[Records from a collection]
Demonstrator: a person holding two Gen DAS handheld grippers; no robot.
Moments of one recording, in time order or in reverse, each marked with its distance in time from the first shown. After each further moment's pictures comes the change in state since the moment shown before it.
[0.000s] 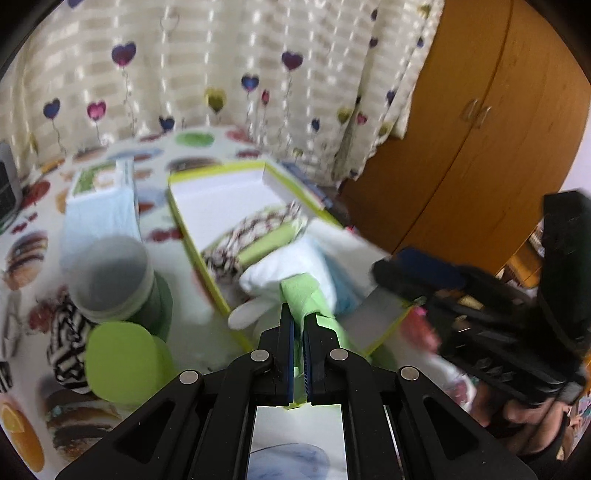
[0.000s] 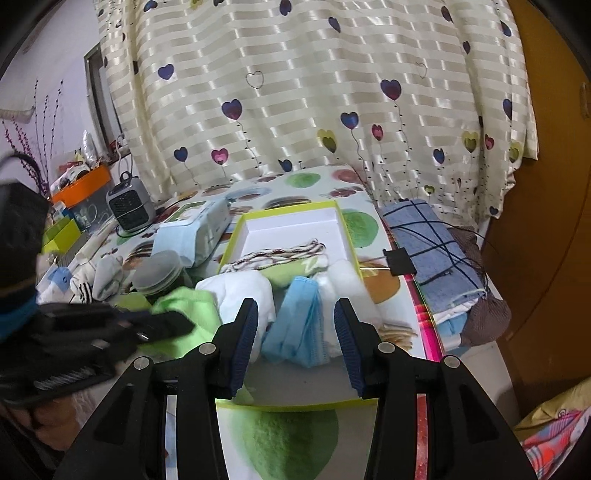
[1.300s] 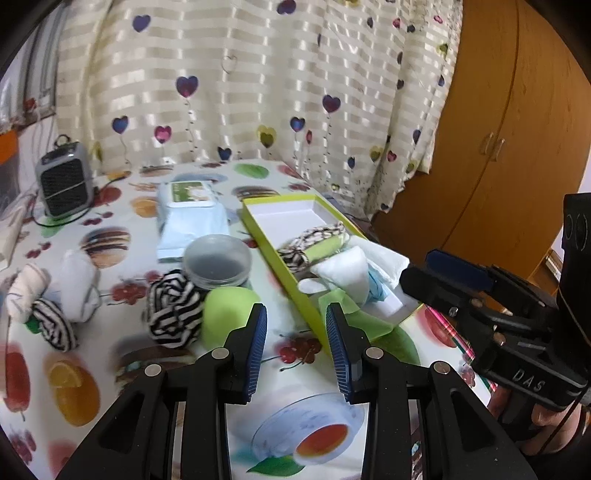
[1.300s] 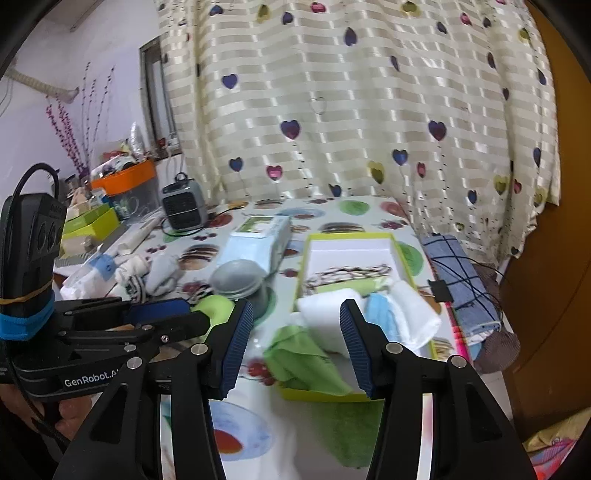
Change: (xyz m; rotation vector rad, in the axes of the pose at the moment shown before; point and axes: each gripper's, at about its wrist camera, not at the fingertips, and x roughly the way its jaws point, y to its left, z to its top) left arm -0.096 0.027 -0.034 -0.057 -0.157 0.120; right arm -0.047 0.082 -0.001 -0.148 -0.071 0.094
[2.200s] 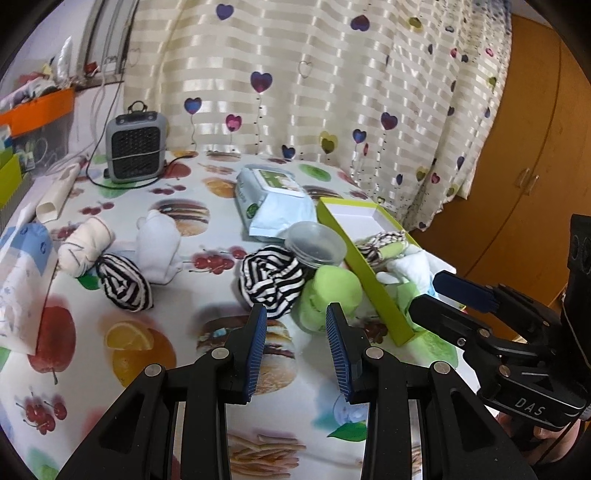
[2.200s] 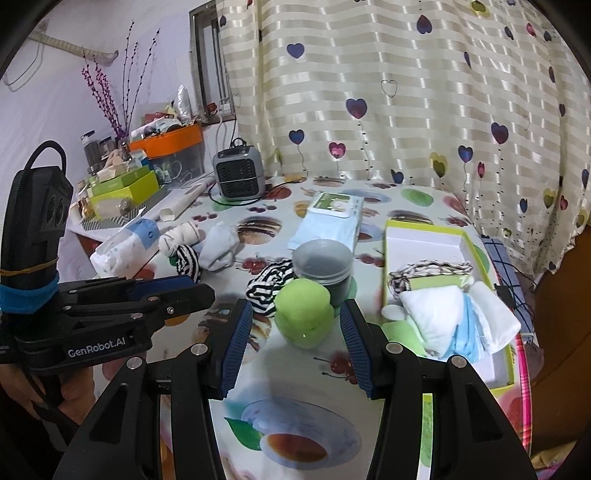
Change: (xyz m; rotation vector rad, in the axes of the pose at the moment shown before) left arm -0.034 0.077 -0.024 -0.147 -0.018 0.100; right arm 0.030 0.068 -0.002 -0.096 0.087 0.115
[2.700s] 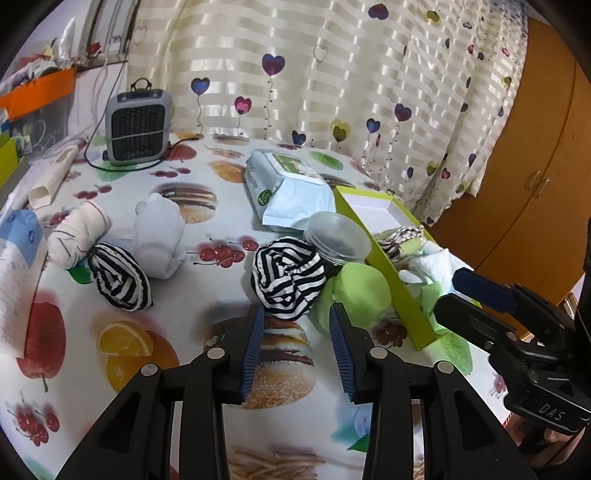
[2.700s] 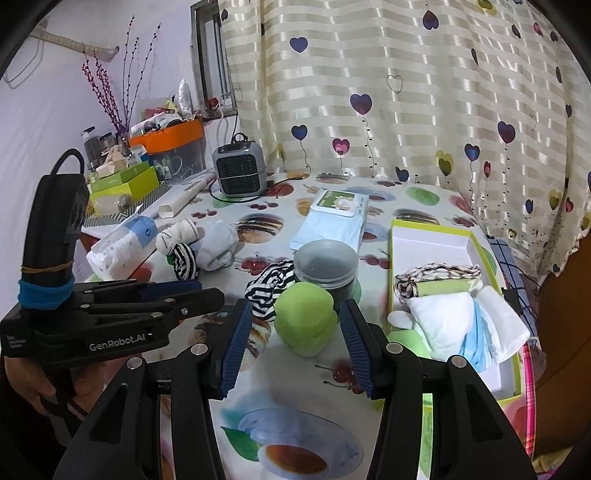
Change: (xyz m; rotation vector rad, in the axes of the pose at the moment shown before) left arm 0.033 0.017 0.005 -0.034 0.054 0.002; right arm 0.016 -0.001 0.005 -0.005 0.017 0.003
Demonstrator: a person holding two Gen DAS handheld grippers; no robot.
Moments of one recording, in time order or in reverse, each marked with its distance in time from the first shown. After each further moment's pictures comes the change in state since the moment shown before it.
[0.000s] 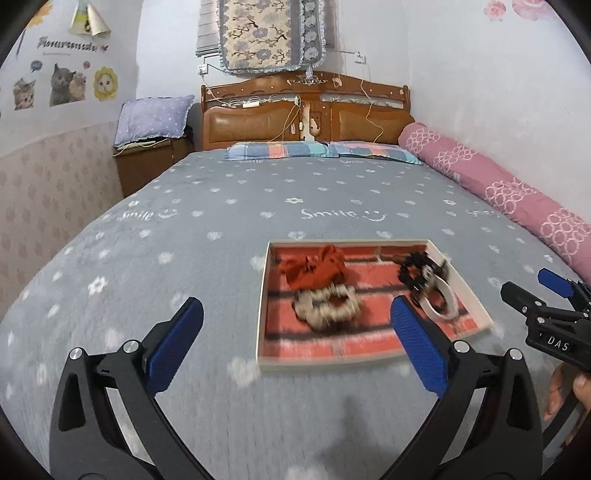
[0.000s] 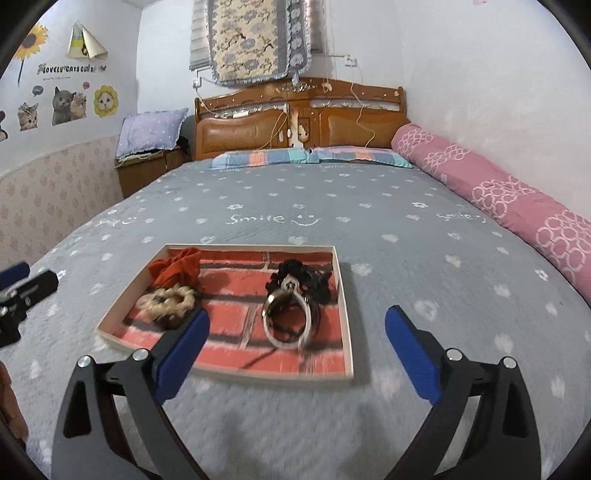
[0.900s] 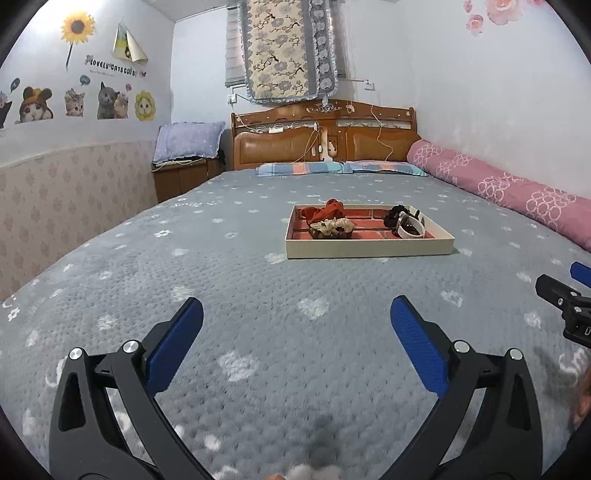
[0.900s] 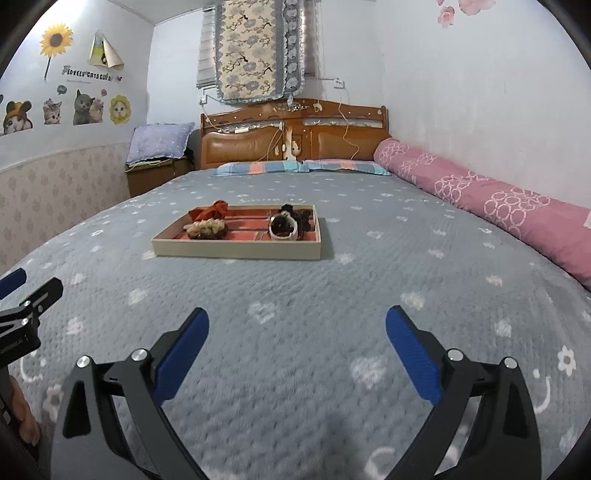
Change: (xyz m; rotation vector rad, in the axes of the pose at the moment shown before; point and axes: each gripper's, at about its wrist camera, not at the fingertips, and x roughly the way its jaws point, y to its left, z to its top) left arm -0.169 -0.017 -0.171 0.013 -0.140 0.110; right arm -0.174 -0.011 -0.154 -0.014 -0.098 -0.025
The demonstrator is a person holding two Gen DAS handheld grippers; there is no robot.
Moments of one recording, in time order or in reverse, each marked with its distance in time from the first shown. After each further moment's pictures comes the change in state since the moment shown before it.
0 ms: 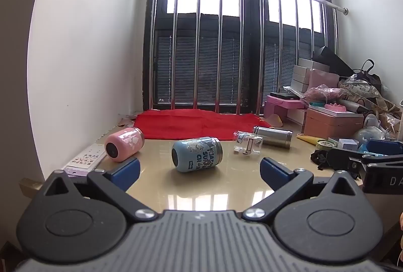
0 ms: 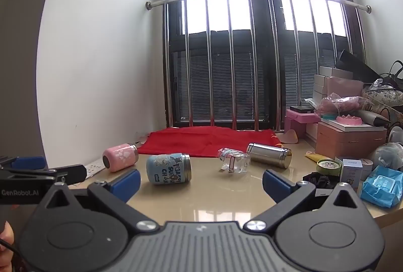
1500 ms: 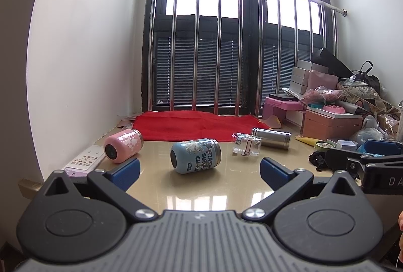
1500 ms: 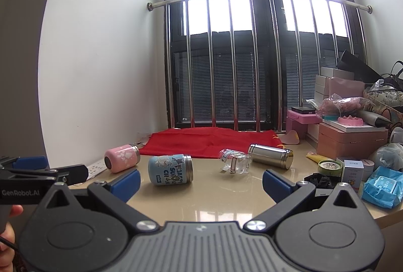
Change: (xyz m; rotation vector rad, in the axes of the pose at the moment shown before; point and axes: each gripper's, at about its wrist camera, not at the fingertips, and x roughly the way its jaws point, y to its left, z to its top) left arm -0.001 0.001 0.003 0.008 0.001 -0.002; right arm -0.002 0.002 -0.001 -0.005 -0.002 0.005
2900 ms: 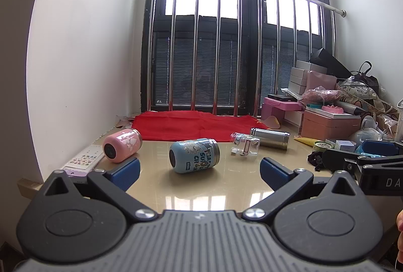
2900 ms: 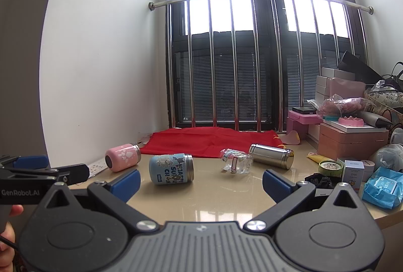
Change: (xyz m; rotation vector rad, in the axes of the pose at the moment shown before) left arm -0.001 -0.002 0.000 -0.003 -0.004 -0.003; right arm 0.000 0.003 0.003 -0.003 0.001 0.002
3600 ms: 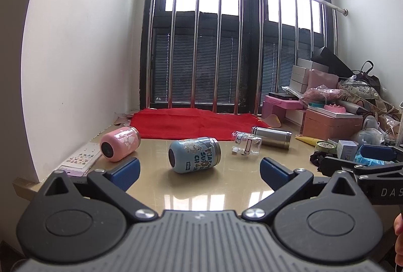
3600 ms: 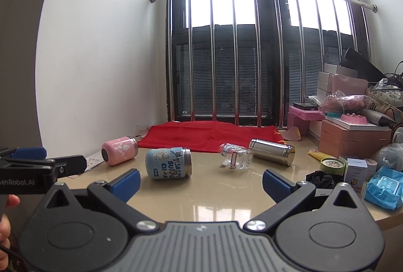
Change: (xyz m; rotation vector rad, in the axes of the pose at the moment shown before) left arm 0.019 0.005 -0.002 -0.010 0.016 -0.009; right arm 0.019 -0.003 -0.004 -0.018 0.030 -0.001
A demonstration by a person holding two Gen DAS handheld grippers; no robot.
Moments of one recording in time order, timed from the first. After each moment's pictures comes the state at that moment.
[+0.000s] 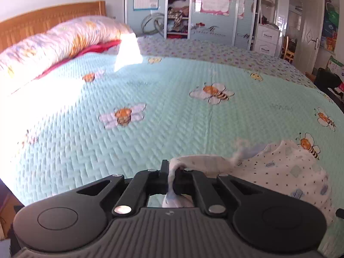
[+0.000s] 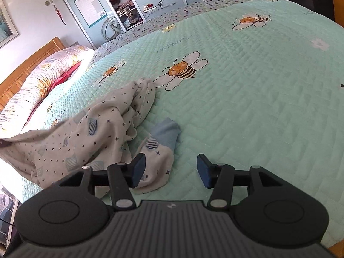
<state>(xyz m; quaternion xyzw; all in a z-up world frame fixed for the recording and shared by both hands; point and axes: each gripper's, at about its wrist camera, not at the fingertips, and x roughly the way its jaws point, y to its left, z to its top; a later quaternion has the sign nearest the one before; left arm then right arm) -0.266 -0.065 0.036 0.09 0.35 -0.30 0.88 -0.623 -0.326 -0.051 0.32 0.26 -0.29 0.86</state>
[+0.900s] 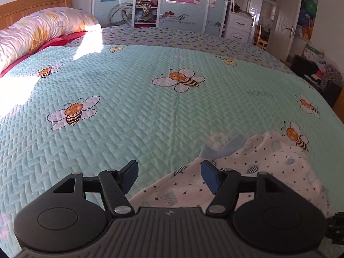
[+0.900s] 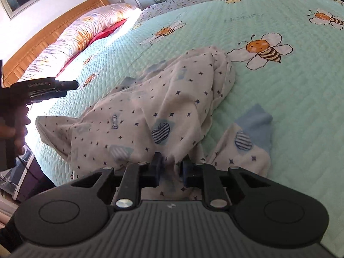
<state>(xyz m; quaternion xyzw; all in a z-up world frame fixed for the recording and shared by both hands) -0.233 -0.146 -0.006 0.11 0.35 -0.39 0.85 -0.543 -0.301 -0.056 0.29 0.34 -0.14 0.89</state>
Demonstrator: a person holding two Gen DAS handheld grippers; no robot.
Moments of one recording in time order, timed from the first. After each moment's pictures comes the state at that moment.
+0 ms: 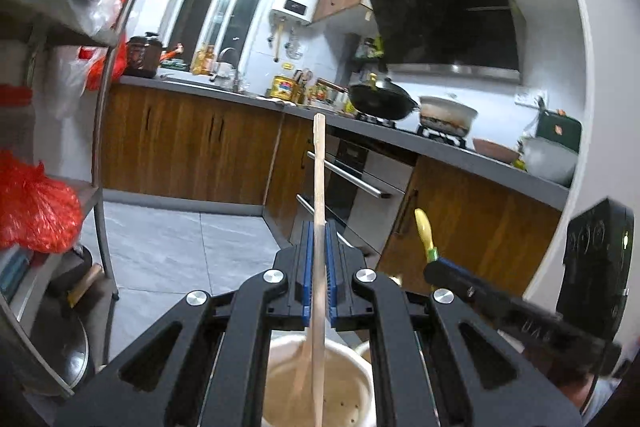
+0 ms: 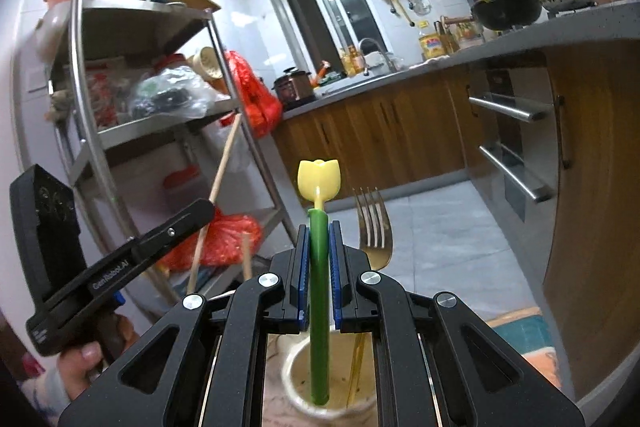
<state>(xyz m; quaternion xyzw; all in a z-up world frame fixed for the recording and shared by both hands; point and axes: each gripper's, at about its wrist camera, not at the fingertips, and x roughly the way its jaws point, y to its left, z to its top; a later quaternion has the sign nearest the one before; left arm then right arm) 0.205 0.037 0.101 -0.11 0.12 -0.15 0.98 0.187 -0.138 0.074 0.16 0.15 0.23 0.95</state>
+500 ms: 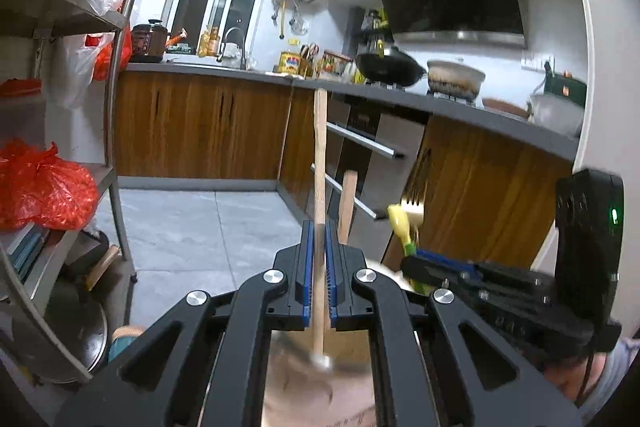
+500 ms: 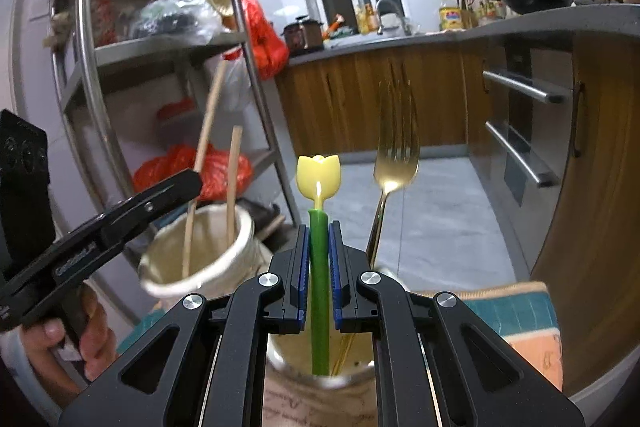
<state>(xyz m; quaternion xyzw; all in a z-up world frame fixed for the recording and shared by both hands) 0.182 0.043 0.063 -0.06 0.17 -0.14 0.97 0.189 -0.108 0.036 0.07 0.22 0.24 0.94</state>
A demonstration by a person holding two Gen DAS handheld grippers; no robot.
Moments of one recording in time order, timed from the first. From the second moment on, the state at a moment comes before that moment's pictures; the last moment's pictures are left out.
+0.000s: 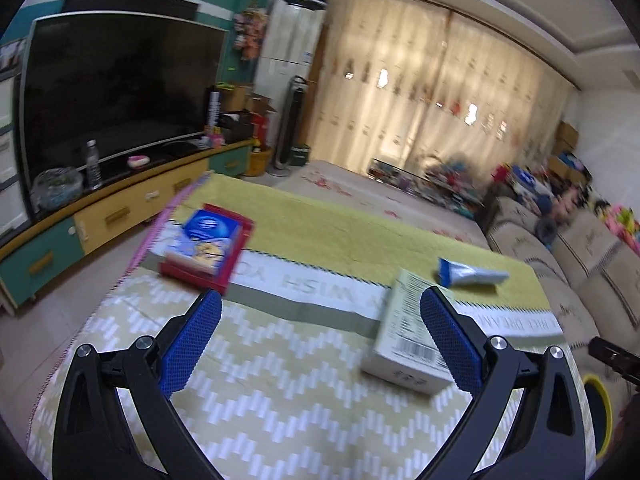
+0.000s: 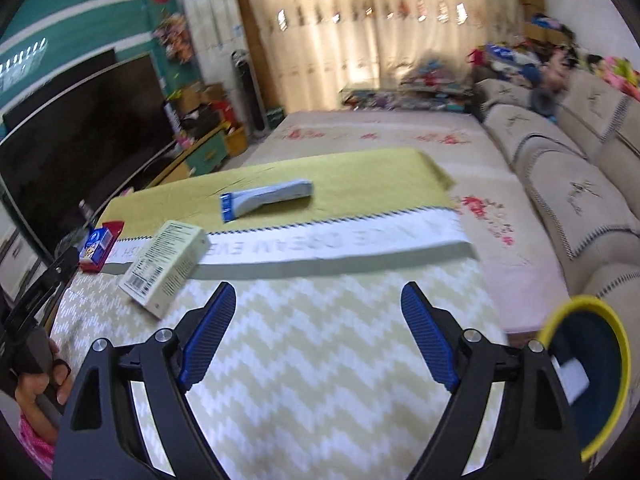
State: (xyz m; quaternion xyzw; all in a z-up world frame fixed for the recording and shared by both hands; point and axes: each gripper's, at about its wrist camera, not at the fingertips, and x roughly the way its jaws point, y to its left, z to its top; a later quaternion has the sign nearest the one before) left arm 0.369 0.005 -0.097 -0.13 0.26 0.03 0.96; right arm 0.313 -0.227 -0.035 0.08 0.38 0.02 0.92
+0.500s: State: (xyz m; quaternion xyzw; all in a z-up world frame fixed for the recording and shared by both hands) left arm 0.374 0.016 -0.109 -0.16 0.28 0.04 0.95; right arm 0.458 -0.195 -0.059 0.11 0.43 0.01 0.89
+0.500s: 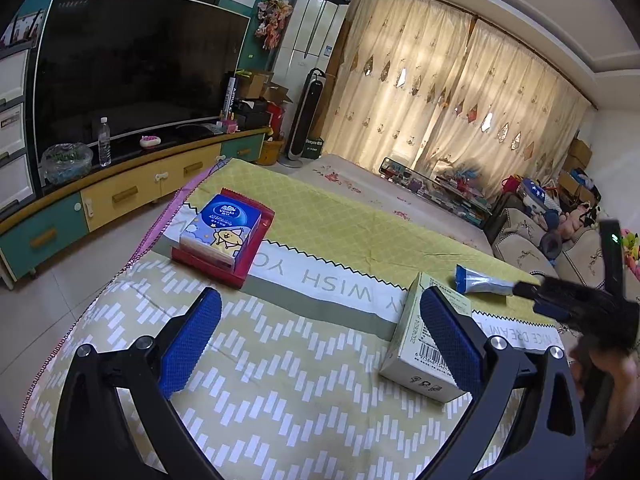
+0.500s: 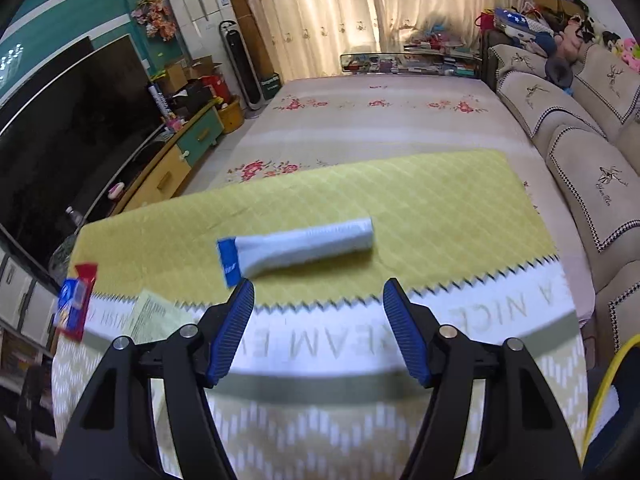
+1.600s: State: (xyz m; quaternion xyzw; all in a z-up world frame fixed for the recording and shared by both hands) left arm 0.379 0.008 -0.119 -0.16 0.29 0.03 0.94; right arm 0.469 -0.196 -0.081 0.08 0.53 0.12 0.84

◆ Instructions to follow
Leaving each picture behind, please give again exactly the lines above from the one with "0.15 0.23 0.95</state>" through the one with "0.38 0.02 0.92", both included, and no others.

◆ Exercise result
<state>(xyz m; quaternion xyzw; all in a z-up world frame fixed for the recording and shared by both hands; point and axes: each gripper's, at about its wrist camera, not at the fingertips, and x roughly the way its jaws point, y to its left, z to its top; a later quaternion has the sign nearest the one before; left arm then right arm) 0.205 0.037 0.101 -0.11 0.12 -0.15 0.98 0.187 -0.138 0.074 0.16 0.15 0.23 0.95</state>
+500 ms: 
+500 ms: 
<state>(xyz m; quaternion xyzw; all in a z-up world frame fixed for the recording and shared by both hands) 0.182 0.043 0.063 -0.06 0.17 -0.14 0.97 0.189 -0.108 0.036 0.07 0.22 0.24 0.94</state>
A demonstration by a person holding two Gen DAS handheld grippers; no robot.
Moments of one recording in time order, timed from the first. From the second moment on, the state at a moment comes before that moment's pictures; the last moment's pictures are left out.
+0.000s: 
+0.000s: 
State: (xyz m; quaternion xyzw; all in a z-up world frame fixed for the recording and shared by both hands; point and axes: each gripper's, at about its wrist camera, not at the fingertips, and x roughly the way its jaws point, y to its left, z to its top; a later quaternion has the sign nearest the one before) left arm 0.369 0.005 -0.097 -0.13 0.26 0.03 0.96; right arm 0.313 -0.227 -0.035 0.08 0.38 0.02 0.92

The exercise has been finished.